L’agence Santé Québec inc.

« Les marchands de soins et leurs alliés politiques portent donc une responsabilité historique indéniable dans la dégradation des services publics de santé », écrit l’auteur.
John Moore Getty Images via AFP « Les marchands de soins et leurs alliés politiques portent donc une responsabilité historique indéniable dans la dégradation des services publics de santé », écrit l’auteur.

On apprenait la semaine dernière que le gouvernement prévoit confier les postes de direction de la nouvelle agence Santé Québec à des « top guns du secteur privé ». Ce sont donc des dirigeants d’entreprises, recommandés au ministre de la Santé par d’autres dirigeants d’entreprises, qui seront à la tête de cette nouvelle instance centrale destinée à chapeauter le système public de santé. Les intentions du gouvernement ont le mérite d’être très claires : ce qu’il faut bien appeler l’agence Santé Québec inc. aura pour mission de réaliser la vision du système de santé portée par le milieu des affaires (qui est aussi, incidemment, celle du gouvernement).

À certains égards, la situation actuelle rappelle un épisode oublié de l’histoire du système de santé québécois. Durant les années 1980, en plein virage néolibéral, le gouvernement de Robert Bourassa avait confié à un comité de travail la tâche d’évaluer l’ensemble des organisations gouvernementales, dont le réseau de la santé. Présidé par Paul Gobeil, ancien p.-d.g. de Provigo, ce comité était composé à 80 % d’hommes d’affaires (et d’aucune femme). Pour cette raison, ses détracteurs l’avaient, à l’époque, surnommé le « Comité Provigo ». Parmi les recommandations de son rapport, publié en 1986, figuraient la privatisation des hôpitaux et l’abolition des CLSC.

En raison de l’opposition populaire qu’elles ont suscitée, ces recommandations n’ont pas pu être mises en place immédiatement, mais plusieurs d’entre elles ont été réalisées dans les décennies qui ont suivi ou sont en voie de l’être par le gouvernement actuel. Il faut préciser que les hommes d’affaires à la tête du Comité Provigo n’avaient qu’un pouvoir de recommandation. Pour Santé Québec inc., on lui offre la direction de ce qui deviendra le lieu décisionnel le plus puissant au sein du réseau, et on prévoit même payer les employés grassement pour occuper ce nouveau poste de pouvoir.

Mais le secteur privé peut-il vraiment sauver le réseau public, comme le prétend le gouvernement ? Un simple coup d’oeil au rôle qu’il a joué dans son évolution par le passé suffit pour en douter fortement.

Dès le départ, le milieu des affaires était farouchement opposé à la création du système public, comme le montrent clairement les mémoires soumis à la Commission Castonguay-Nepveu par la Chambre de commerce du Québec, l’Association des manufacturiers canadiens, l’industrie pharmaceutique et celle des assurances privées. Malgré ces résistances, l’adoption d’une assurance maladie publique et universelle et la création d’un réseau public d’établissements de santé étaient devenues incontournables au début des années 1970.

Responsabilité historique

Dès lors, les associations d’affaires et patronales ont oeuvré sans relâche à l’érosion de cet acquis majeur des mouvements syndicaux et populaires. Pour qui souhaite profiter des occasions d’affaires offertes par le marché de la maladie, les mesures mises en place pour favoriser un accès universel aux soins étaient des obstacles à abolir. C’est en bonne partie sous la pression insistante du milieu des affaires que les gouvernements successifs ont, au cours des dernières décennies, soumis le réseau à un sous-financement chronique et à une suite de réformes néolibérales aux conséquences cumulatives catastrophiques.

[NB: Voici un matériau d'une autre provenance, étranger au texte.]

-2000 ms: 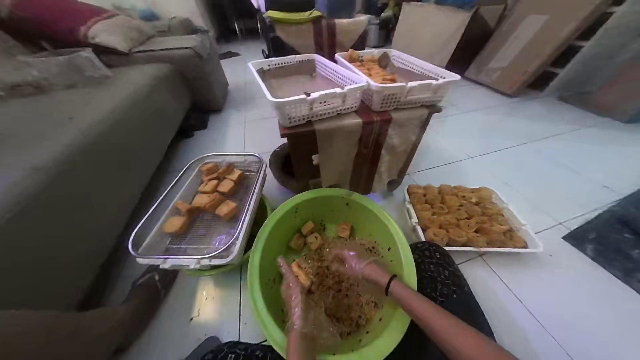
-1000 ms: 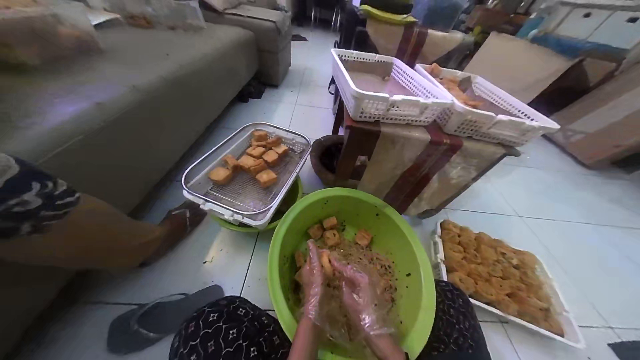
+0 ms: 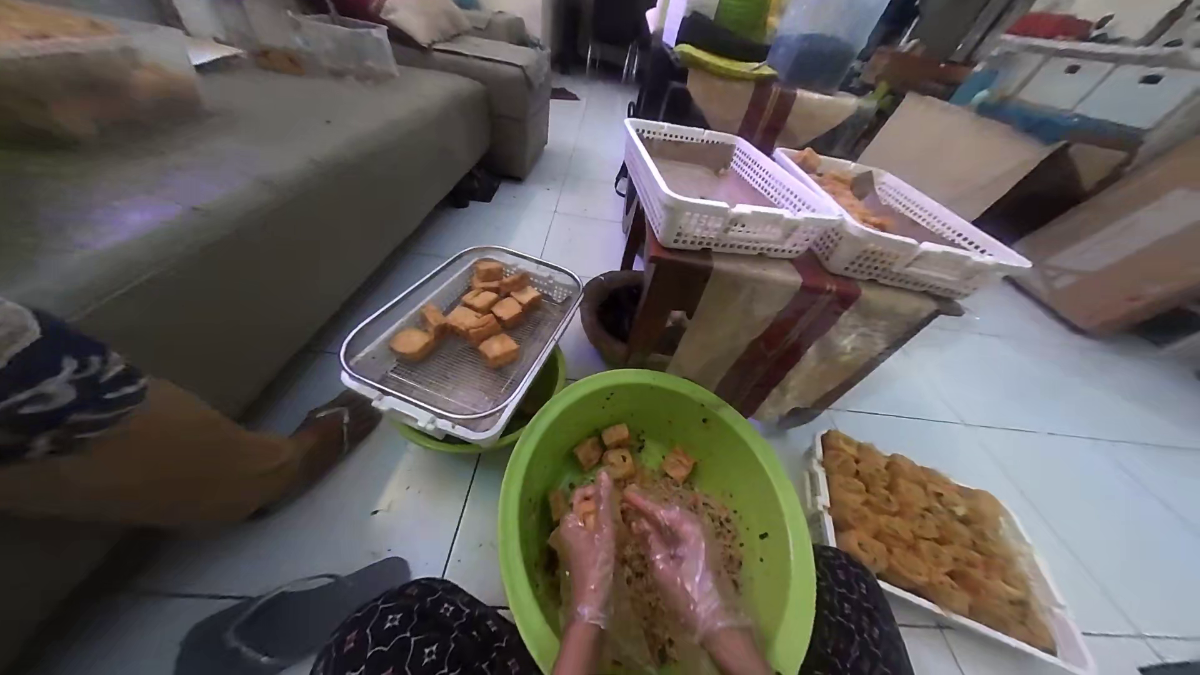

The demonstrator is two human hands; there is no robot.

Les marchands de soins et leurs alliés politiques portent donc une responsabilité historique indéniable dans la dégradation des services publics de santé. Et ils ont maintenant beau jeu de présenter le secteur privé à la source du problème comme étant la solution.

Dans ces conditions, que le gouvernement choisisse d’appeler la Chambre de commerce de Montréal et des entreprises telles que IBM, Google, Énergir, Pharmaprix et KPMG à la rescousse du système public est inquiétant, mais pas surprenant, surtout lorsque l’on considère la composition actuelle du Conseil des ministres. En effet, il faut savoir que plus du tiers (36 %) de ses membres, dont le ministre de la Santé, Christian Dubé, sont des hommes ou des femmes d’affaires. Dans la population générale du Québec, les entrepreneurs ne comptent que pour 2,3 %.

Comme on l’a expliqué ailleurs, nul besoin de recourir à des théories du complot pour expliquer la capacité d’influence du milieu des affaires sur les gouvernements. Mais le moins que l’on puisse dire, c’est qu’avec la Coalition avenir Québec au pouvoir, le gratin économique est bien représenté à la tête de l’État.